EXERCISE:
Copy out all lines of the listing below that hold "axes".
◆ ◆ ◆
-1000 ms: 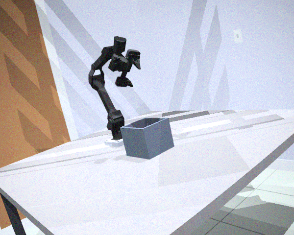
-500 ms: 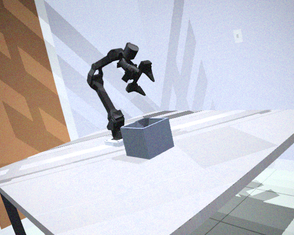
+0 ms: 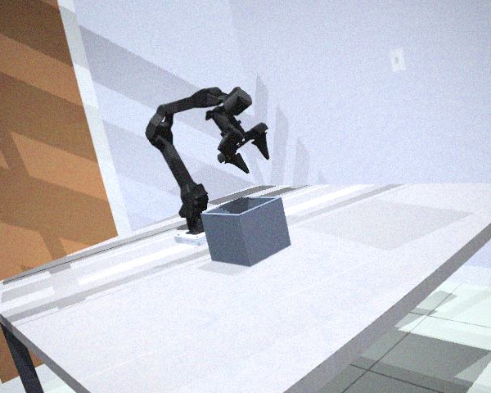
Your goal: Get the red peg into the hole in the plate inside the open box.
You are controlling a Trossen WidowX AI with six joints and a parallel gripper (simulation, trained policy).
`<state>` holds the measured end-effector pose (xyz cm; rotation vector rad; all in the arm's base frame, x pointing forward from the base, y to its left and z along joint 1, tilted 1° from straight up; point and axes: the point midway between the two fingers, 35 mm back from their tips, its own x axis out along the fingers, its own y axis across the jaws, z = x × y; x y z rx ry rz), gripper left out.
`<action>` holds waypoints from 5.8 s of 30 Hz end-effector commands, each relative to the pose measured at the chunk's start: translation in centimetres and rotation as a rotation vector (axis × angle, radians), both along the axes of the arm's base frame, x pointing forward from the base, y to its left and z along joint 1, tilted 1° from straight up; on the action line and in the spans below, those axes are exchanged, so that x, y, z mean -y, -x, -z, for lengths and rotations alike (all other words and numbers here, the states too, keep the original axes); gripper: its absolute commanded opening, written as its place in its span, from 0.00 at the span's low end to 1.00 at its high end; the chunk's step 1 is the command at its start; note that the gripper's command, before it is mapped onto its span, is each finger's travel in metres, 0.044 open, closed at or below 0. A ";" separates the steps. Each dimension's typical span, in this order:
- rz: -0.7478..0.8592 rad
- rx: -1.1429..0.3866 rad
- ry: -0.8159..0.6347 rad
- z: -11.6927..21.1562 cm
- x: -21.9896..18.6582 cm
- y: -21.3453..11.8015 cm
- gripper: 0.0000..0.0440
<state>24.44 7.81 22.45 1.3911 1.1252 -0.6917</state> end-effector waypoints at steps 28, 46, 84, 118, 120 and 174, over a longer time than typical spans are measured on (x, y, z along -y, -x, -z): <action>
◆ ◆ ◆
RESPONSE TO THE TASK:
`<state>` holds the measured end-effector pose (xyz cm; rotation vector rad; all in the arm's base frame, x pointing forward from the base, y to its left and z along joint 1, tilted 1° from straight up; point and axes: the point midway between the two fingers, 35 mm back from their tips, its own x axis out along the fingers, its own y axis across the jaws, z = x × y; x y z rx ry rz), gripper left out.
`<action>` holds waypoints from 5.8 s of 30 Hz end-effector commands, each relative to the pose measured at the chunk's start: translation in centimetres and rotation as a rotation vector (axis × angle, radians), both along the axes of the arm's base frame, x pointing forward from the base, y to its left and z along joint 1, tilted 1° from straight up; on the action line and in the spans below, those axes are exchanged, so that x, y, z mean -y, -x, -z, for lengths and rotations alike (all other words and numbers here, the states too, keep the original axes); gripper: its absolute commanded opening, written as its place in its span, from 0.00 at the span's low end to 1.00 at its high end; the chunk's step 1 is the command at its start; note that the gripper's command, before it is mapped onto its span, is each finger's travel in metres, 0.044 open, closed at or below 0. A ";" separates the steps. Each dimension's typical span, in this order:

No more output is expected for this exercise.